● REQUIRED ACTION
Every entry must be printed again exactly, with nothing left out.

● LISTED ENTRIES
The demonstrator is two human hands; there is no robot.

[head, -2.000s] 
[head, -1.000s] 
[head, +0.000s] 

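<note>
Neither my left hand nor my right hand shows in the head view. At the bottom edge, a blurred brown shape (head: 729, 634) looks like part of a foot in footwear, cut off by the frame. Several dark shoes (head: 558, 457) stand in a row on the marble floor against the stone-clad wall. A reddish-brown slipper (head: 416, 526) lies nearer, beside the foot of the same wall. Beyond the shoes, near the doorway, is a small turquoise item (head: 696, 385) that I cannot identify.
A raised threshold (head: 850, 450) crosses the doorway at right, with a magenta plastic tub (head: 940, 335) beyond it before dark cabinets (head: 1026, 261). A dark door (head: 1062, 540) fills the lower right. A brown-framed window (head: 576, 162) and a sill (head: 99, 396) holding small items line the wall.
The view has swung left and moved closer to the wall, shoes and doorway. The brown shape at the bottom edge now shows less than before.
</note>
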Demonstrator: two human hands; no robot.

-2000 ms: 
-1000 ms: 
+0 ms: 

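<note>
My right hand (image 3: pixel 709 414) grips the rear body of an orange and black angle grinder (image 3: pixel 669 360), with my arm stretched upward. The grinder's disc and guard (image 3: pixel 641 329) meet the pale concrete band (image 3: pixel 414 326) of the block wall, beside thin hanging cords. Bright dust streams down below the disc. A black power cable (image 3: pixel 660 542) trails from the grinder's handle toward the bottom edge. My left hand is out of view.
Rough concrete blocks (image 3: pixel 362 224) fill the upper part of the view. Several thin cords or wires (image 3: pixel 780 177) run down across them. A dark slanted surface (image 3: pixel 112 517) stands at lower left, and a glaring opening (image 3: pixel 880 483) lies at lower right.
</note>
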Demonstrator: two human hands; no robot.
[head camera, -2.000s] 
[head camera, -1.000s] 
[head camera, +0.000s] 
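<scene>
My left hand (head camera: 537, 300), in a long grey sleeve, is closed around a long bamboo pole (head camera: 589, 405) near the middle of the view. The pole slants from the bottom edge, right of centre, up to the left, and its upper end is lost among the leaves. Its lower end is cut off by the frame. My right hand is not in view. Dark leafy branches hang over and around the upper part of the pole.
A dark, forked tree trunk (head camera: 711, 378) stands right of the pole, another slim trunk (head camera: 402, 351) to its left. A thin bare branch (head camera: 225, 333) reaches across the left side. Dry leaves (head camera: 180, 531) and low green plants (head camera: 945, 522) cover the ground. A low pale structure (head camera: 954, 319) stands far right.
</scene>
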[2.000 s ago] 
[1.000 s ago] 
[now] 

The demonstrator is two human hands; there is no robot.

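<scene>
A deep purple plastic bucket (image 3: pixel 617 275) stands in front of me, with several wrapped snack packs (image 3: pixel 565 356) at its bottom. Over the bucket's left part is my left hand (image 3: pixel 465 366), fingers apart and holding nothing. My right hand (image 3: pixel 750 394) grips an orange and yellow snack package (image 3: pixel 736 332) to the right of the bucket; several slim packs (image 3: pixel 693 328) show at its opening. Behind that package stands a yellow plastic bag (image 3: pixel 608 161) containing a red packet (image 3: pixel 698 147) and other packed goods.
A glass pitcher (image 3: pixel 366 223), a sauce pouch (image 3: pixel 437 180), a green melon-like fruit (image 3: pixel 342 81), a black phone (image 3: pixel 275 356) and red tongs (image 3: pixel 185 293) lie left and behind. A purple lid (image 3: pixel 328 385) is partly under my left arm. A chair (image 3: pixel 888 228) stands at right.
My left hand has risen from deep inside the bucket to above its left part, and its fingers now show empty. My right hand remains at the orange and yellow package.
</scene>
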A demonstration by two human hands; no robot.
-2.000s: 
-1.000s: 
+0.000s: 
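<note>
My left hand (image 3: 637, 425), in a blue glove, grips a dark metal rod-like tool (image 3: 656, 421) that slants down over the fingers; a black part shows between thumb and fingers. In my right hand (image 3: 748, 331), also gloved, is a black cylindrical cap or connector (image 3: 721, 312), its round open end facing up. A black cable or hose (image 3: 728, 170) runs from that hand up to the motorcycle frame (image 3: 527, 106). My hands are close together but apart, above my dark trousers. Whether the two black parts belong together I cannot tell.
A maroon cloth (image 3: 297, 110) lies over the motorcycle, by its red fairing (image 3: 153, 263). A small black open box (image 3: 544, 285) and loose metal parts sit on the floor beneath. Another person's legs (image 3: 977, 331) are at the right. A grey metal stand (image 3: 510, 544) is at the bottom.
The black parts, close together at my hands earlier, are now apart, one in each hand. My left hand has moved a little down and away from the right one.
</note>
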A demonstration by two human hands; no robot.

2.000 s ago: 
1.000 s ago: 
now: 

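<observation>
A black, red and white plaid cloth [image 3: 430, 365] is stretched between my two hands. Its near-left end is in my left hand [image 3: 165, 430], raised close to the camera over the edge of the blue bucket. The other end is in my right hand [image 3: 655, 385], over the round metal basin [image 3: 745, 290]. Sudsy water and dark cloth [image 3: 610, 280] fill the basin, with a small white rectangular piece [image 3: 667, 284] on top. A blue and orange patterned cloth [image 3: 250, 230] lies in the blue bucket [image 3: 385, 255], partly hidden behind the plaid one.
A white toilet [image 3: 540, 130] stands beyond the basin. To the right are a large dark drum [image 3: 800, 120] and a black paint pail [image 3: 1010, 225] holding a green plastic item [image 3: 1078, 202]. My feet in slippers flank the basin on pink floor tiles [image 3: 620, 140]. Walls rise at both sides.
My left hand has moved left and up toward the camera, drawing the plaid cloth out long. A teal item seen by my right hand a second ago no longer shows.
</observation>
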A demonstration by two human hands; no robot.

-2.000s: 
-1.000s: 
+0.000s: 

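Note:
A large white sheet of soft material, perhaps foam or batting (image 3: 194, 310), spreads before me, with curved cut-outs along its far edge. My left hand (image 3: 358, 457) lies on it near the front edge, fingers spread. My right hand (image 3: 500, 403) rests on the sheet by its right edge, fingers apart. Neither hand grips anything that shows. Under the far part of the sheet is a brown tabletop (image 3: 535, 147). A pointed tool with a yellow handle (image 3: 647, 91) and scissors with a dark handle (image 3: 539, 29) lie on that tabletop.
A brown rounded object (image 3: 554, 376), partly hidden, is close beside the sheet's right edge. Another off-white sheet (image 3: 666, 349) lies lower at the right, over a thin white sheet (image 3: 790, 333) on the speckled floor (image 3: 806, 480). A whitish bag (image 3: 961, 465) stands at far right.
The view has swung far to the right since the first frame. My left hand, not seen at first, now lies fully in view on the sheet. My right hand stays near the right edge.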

● ANSWER SPACE
The demonstrator is two human hands; there is no robot.

[head, -2.000s] 
[head, -1.000s] 
[head, +0.000s] 

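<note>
Neither my left hand nor my right hand shows in the head view. At the bottom edge, a blurred brown shape (head: 729, 634) looks like part of a foot in footwear, cut off by the frame. Several dark shoes (head: 558, 457) stand in a row on the marble floor against the stone-clad wall. A reddish-brown slipper (head: 416, 526) lies nearer, beside the foot of the same wall. Beyond the shoes, near the doorway, is a small turquoise item (head: 696, 385) that I cannot identify.
A raised threshold (head: 850, 450) crosses the doorway at right, with a magenta plastic tub (head: 940, 335) beyond it before dark cabinets (head: 1026, 261). A dark door (head: 1062, 540) fills the lower right. A brown-framed window (head: 576, 162) and a sill (head: 99, 396) holding small items line the wall.
The view has swung left and moved closer to the wall, shoes and doorway. The brown shape at the bottom edge now shows less than before.
</note>
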Demonstrator: two human hands; no robot.

-2000 ms: 
-1000 ms: 
+0 ms: 

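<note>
My right hand (image 3: pixel 709 414) grips the rear body of an orange and black angle grinder (image 3: pixel 669 360), with my arm stretched upward. The grinder's disc and guard (image 3: pixel 641 329) meet the pale concrete band (image 3: pixel 414 326) of the block wall, beside thin hanging cords. Bright dust streams down below the disc. A black power cable (image 3: pixel 660 542) trails from the grinder's handle toward the bottom edge. My left hand is out of view.
Rough concrete blocks (image 3: pixel 362 224) fill the upper part of the view. Several thin cords or wires (image 3: pixel 780 177) run down across them. A dark slanted surface (image 3: pixel 112 517) stands at lower left, and a glaring opening (image 3: pixel 880 483) lies at lower right.
</note>
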Demonstrator: two human hands; no robot.
[head camera, -2.000s] 
[head camera, -1.000s] 
[head camera, +0.000s] 
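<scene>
My left hand (head camera: 537, 300), in a long grey sleeve, is closed around a long bamboo pole (head camera: 589, 405) near the middle of the view. The pole slants from the bottom edge, right of centre, up to the left, and its upper end is lost among the leaves. Its lower end is cut off by the frame. My right hand is not in view. Dark leafy branches hang over and around the upper part of the pole.
A dark, forked tree trunk (head camera: 711, 378) stands right of the pole, another slim trunk (head camera: 402, 351) to its left. A thin bare branch (head camera: 225, 333) reaches across the left side. Dry leaves (head camera: 180, 531) and low green plants (head camera: 945, 522) cover the ground. A low pale structure (head camera: 954, 319) stands far right.
</scene>
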[2.000 s ago] 
[1.000 s ago] 
[now] 

The demonstrator is two human hands; there is no robot.

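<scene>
A deep purple plastic bucket (image 3: pixel 617 275) stands in front of me, with several wrapped snack packs (image 3: pixel 565 356) at its bottom. Over the bucket's left part is my left hand (image 3: pixel 465 366), fingers apart and holding nothing. My right hand (image 3: pixel 750 394) grips an orange and yellow snack package (image 3: pixel 736 332) to the right of the bucket; several slim packs (image 3: pixel 693 328) show at its opening. Behind that package stands a yellow plastic bag (image 3: pixel 608 161) containing a red packet (image 3: pixel 698 147) and other packed goods.
A glass pitcher (image 3: pixel 366 223), a sauce pouch (image 3: pixel 437 180), a green melon-like fruit (image 3: pixel 342 81), a black phone (image 3: pixel 275 356) and red tongs (image 3: pixel 185 293) lie left and behind. A purple lid (image 3: pixel 328 385) is partly under my left arm. A chair (image 3: pixel 888 228) stands at right.
My left hand has risen from deep inside the bucket to above its left part, and its fingers now show empty. My right hand remains at the orange and yellow package.
</scene>
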A demonstration by two human hands; no robot.
-2.000s: 
-1.000s: 
+0.000s: 
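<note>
My left hand (image 3: 637, 425), in a blue glove, grips a dark metal rod-like tool (image 3: 656, 421) that slants down over the fingers; a black part shows between thumb and fingers. In my right hand (image 3: 748, 331), also gloved, is a black cylindrical cap or connector (image 3: 721, 312), its round open end facing up. A black cable or hose (image 3: 728, 170) runs from that hand up to the motorcycle frame (image 3: 527, 106). My hands are close together but apart, above my dark trousers. Whether the two black parts belong together I cannot tell.
A maroon cloth (image 3: 297, 110) lies over the motorcycle, by its red fairing (image 3: 153, 263). A small black open box (image 3: 544, 285) and loose metal parts sit on the floor beneath. Another person's legs (image 3: 977, 331) are at the right. A grey metal stand (image 3: 510, 544) is at the bottom.
The black parts, close together at my hands earlier, are now apart, one in each hand. My left hand has moved a little down and away from the right one.
</note>
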A demonstration by two human hands; no robot.

2.000 s ago: 
1.000 s ago: 
now: 

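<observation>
A black, red and white plaid cloth [image 3: 430, 365] is stretched between my two hands. Its near-left end is in my left hand [image 3: 165, 430], raised close to the camera over the edge of the blue bucket. The other end is in my right hand [image 3: 655, 385], over the round metal basin [image 3: 745, 290]. Sudsy water and dark cloth [image 3: 610, 280] fill the basin, with a small white rectangular piece [image 3: 667, 284] on top. A blue and orange patterned cloth [image 3: 250, 230] lies in the blue bucket [image 3: 385, 255], partly hidden behind the plaid one.
A white toilet [image 3: 540, 130] stands beyond the basin. To the right are a large dark drum [image 3: 800, 120] and a black paint pail [image 3: 1010, 225] holding a green plastic item [image 3: 1078, 202]. My feet in slippers flank the basin on pink floor tiles [image 3: 620, 140]. Walls rise at both sides.
My left hand has moved left and up toward the camera, drawing the plaid cloth out long. A teal item seen by my right hand a second ago no longer shows.
</observation>
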A demonstration by two human hands; no robot.

-2.000s: 
-1.000s: 
+0.000s: 

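Note:
A large white sheet of soft material, perhaps foam or batting (image 3: 194, 310), spreads before me, with curved cut-outs along its far edge. My left hand (image 3: 358, 457) lies on it near the front edge, fingers spread. My right hand (image 3: 500, 403) rests on the sheet by its right edge, fingers apart. Neither hand grips anything that shows. Under the far part of the sheet is a brown tabletop (image 3: 535, 147). A pointed tool with a yellow handle (image 3: 647, 91) and scissors with a dark handle (image 3: 539, 29) lie on that tabletop.
A brown rounded object (image 3: 554, 376), partly hidden, is close beside the sheet's right edge. Another off-white sheet (image 3: 666, 349) lies lower at the right, over a thin white sheet (image 3: 790, 333) on the speckled floor (image 3: 806, 480). A whitish bag (image 3: 961, 465) stands at far right.
The view has swung far to the right since the first frame. My left hand, not seen at first, now lies fully in view on the sheet. My right hand stays near the right edge.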

The answer to this exercise has been fully stated.